Culture

Trump Makes Three Mistakes in One Tweet About NASA, the Moon and Mars

It's difficult to say what motivated Trump's ire, but the resulting tweet included three critical mistakes.

Donald Trump

On Friday, President Donald Trump posted a peculiar tweet, possibly in response to a number of announcements made on the last day of the annual International Space Development Conference in Washington, D.C., or possibly in reaction to an interview with an Apollo 11 astronaut who criticized him. It’s difficult to say what motivated Trump’s ire, but the resulting tweet included three critical mistakes about NASA’s missions.
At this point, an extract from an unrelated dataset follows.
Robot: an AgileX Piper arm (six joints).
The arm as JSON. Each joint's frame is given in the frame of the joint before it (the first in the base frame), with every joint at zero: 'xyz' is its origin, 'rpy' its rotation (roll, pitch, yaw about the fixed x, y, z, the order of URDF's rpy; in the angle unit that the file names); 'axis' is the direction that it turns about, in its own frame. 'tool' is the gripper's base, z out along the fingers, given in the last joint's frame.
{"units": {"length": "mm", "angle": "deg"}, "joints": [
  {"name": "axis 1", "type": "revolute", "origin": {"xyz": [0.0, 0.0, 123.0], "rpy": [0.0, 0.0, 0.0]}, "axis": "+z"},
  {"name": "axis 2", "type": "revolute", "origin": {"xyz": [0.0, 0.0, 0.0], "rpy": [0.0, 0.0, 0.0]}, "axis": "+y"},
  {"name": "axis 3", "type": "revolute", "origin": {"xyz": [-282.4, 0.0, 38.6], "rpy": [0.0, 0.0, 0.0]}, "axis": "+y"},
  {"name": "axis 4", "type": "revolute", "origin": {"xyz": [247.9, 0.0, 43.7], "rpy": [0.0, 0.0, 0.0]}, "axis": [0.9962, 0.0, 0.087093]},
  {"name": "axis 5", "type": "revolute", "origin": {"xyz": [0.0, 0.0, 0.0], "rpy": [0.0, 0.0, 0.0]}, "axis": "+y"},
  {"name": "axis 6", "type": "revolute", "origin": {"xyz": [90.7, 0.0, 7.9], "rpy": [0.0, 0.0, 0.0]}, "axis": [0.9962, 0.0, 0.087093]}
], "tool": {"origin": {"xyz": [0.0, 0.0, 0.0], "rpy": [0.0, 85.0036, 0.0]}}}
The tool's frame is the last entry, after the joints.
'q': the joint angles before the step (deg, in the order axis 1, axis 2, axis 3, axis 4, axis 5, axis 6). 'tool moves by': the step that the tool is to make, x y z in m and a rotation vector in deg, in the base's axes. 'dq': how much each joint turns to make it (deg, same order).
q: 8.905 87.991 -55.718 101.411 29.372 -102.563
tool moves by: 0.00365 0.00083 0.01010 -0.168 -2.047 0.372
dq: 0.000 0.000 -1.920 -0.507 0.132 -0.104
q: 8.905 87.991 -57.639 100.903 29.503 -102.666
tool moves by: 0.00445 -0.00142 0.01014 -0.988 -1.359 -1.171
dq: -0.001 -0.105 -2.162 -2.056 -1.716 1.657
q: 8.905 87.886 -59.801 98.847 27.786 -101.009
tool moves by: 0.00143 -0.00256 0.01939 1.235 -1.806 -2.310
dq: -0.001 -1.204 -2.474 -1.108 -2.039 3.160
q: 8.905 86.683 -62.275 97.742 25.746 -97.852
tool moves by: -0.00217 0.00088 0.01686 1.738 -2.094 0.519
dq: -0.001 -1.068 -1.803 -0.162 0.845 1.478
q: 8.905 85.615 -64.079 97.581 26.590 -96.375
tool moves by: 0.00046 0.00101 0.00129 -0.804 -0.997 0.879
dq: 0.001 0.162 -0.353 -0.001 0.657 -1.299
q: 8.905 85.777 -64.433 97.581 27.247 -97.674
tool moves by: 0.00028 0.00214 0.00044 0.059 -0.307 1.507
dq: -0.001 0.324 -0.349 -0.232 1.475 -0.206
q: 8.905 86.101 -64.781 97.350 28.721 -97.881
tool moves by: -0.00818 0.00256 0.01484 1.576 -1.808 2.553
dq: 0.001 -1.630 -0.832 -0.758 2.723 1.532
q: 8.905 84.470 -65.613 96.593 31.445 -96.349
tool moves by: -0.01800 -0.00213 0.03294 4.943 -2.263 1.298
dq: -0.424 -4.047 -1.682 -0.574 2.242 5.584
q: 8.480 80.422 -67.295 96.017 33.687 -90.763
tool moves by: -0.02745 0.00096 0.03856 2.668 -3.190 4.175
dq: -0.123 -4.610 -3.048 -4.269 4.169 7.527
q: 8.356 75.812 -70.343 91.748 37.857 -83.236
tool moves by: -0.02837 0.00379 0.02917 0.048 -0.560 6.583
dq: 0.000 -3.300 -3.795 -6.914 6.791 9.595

Here’s the text of Trump’s tweet:

“For all of the money we are spending, NASA should NOT be talking about going to the Moon - We did that 50 years ago. They should be focused on the much bigger things we are doing, including Mars (of which the Moon is a part), Defense and Science!,” he tweeted.

There are at least three fundamental errors with that statement:

  1. NASA is talking about going to the moon, as a result of instruction from his administration.
  2. In order for NASA to get to Mars, the moon will be used as starting point for the missions, so a permanent presence on the moon, something like a moon base, will likely be required.
  3. Of course, Mars is not part of the moon. And it never has been.
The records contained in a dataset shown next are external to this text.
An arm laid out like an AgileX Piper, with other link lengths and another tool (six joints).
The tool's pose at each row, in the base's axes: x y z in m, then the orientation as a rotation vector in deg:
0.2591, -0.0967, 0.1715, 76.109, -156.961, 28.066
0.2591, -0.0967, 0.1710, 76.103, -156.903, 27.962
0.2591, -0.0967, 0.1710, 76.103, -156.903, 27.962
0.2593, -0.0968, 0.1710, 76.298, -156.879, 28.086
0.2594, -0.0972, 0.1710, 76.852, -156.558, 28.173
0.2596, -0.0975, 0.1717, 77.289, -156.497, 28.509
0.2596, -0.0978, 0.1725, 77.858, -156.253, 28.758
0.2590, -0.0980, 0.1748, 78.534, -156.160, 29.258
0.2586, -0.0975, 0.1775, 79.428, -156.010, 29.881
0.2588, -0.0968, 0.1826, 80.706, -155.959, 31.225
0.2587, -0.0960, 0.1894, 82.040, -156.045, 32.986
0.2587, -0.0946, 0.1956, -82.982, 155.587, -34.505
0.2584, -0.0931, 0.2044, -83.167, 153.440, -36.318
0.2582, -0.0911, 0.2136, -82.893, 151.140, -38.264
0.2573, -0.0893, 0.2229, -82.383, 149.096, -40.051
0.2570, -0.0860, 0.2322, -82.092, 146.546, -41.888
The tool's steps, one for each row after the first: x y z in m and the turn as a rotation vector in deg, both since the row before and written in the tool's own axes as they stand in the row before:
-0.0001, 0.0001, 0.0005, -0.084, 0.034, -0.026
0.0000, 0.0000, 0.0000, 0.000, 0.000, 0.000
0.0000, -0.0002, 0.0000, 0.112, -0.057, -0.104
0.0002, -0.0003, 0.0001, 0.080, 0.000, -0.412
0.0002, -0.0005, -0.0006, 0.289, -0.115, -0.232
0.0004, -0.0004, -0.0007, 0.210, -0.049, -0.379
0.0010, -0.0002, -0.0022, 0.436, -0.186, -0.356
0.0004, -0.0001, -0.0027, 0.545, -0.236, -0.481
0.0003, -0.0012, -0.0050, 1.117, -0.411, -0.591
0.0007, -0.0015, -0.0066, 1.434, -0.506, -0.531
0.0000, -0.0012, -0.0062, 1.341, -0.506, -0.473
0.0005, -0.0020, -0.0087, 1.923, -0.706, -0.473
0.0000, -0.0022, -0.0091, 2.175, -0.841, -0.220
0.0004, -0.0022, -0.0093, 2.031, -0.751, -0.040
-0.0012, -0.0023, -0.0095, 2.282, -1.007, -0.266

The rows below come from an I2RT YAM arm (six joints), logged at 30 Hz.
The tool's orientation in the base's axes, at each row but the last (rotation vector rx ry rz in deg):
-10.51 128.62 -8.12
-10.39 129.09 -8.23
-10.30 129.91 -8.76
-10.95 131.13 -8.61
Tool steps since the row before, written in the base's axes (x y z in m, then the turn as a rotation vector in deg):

Trump's cosmologically confusing, astronomically absurd tweet

Scott Snowden

Vice President Mike Pence has said that the United States must return to the moon within five years “by any means necessary,” but officials have said that plan includes private industry as well as efforts from NASA in a public-private partnership. For the president to complain that one of the agency’s under his control shouldn’t even be “talking” about a mission for which his vice president has advocated so forcefully and so recently, creates confusion as to what the president is exactly thinking here.
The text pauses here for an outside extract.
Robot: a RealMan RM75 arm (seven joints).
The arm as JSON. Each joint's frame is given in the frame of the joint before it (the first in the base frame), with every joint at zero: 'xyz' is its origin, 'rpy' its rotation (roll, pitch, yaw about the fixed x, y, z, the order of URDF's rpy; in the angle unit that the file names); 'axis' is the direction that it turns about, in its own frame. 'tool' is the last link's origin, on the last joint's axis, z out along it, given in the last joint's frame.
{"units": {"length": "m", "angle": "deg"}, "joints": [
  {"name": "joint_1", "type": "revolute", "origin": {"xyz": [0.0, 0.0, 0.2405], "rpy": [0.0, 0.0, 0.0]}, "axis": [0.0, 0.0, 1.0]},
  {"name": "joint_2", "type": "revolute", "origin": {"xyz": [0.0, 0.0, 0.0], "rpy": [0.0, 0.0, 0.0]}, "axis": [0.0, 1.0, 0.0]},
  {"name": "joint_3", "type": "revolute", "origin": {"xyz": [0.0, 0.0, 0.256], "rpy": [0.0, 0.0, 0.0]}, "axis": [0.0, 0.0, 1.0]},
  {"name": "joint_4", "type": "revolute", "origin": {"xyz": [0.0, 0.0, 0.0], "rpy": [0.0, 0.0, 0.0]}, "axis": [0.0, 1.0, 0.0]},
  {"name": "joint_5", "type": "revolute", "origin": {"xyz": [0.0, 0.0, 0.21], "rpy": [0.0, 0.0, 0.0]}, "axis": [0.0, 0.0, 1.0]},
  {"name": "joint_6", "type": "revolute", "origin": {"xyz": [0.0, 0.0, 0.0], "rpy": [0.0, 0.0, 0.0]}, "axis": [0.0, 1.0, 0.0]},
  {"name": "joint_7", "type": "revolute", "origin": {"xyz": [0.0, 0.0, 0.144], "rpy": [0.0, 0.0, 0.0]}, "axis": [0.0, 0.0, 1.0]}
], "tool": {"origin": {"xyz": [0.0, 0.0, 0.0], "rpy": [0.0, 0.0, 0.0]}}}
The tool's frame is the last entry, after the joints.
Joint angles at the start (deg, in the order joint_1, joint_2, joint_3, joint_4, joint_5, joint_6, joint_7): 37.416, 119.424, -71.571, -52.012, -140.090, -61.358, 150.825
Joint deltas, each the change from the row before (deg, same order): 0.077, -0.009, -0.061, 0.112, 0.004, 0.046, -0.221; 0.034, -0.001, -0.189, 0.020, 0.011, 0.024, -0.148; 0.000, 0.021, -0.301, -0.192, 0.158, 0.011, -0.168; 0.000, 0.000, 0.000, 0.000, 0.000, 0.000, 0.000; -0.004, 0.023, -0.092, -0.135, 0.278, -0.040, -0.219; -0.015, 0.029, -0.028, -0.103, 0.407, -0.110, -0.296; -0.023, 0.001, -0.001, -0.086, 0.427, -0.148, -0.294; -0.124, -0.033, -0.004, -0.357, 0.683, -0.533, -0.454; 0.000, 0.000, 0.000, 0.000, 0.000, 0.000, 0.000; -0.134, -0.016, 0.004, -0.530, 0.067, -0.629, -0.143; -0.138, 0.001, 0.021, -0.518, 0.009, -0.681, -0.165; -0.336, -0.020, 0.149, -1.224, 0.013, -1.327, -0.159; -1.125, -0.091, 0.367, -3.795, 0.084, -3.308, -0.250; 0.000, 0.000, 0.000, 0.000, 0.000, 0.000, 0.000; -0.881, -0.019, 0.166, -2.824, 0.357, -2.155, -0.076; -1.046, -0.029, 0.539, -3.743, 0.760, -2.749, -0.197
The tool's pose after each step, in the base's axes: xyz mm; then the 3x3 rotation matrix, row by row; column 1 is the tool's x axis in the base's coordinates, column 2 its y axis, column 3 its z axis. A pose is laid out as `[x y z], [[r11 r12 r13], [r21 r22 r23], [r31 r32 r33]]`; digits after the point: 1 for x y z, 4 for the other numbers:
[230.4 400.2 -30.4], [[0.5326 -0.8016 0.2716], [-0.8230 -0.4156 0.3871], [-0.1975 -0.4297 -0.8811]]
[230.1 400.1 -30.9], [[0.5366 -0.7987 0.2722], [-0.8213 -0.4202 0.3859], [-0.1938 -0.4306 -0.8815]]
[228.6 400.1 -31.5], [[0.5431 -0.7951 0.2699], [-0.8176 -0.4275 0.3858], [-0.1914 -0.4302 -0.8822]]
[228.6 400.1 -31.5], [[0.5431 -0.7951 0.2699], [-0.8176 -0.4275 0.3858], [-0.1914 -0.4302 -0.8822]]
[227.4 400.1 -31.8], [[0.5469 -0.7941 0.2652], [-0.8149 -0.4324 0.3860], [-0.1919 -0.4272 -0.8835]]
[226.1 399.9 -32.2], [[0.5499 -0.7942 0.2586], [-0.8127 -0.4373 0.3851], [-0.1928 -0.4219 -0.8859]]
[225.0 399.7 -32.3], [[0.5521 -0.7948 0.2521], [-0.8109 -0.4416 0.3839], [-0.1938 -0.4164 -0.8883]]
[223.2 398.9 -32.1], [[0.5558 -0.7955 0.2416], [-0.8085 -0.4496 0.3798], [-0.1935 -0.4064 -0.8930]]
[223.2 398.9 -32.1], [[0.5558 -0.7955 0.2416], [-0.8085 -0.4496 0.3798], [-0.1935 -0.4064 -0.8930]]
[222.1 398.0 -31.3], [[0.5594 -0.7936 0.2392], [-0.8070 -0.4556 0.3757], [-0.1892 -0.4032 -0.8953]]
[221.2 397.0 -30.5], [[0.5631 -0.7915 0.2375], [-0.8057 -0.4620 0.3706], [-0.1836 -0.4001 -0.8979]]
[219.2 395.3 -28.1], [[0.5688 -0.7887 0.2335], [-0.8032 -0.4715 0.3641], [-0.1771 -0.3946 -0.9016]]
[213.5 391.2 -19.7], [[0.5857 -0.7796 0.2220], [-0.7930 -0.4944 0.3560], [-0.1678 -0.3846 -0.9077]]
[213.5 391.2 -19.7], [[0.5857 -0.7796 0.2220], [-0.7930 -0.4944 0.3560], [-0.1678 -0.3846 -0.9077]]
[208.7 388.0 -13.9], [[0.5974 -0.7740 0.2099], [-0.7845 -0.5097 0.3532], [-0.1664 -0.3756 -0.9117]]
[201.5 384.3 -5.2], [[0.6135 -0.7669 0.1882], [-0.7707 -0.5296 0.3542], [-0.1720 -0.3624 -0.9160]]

Meanwhile, Apollo 11 astronaut Michael Collins knocked Trump on Thursday, on a CNN podcast, saying: “I don’t think he’s too much aware of Mars. Maybe he doesn’t understand that there IS a planet Mars.”

That might have the cause of Trump’s tweet; it might also have been as a result of something he had just seen on Fox News, as it has been documented the president tweets after watching things on TV.

Prominent voices for science were critical of Trump’s tweet, including astronomer and astrophysicist Phil Plait:

"Trump is an idiot," commented Phil Plait.

Twitter

Keith Cowing, who runs the popular Twitter account @NASAWatch — certainly not a booster of everything NASA does — was also confused with the president’s clumsy tweet:

Keith Cowing of @NASAWatch on Trump's comments.

Twitter

Can we expect Trump to be asked about his comments? Almost certainly. Do we think he’ll call it Fake News and instead insist that he was talking about the actual moons of Mars, Phobos and Deimos, and sending NASA probes there to study them..? The president’s record makes that seem unlikely.

Trump may also say that he actually meant using the moon as a staging point for a mission to Mars. Except that’s extremely confusing and also makes little sense, because he literally said “NASA should NOT be talking about going to the Moon.”

Critics of the president’s space policy ideas — which are full 180-degree turns — might find solace in one aspect of his tweet. He did call for NASA to focused more on science. As NASA’s budget for science missions has been cut by the president in the past two budget proposals, that seems unlikely, but a shred of hope in a confusing tweet with three errors might be the most positive take-away.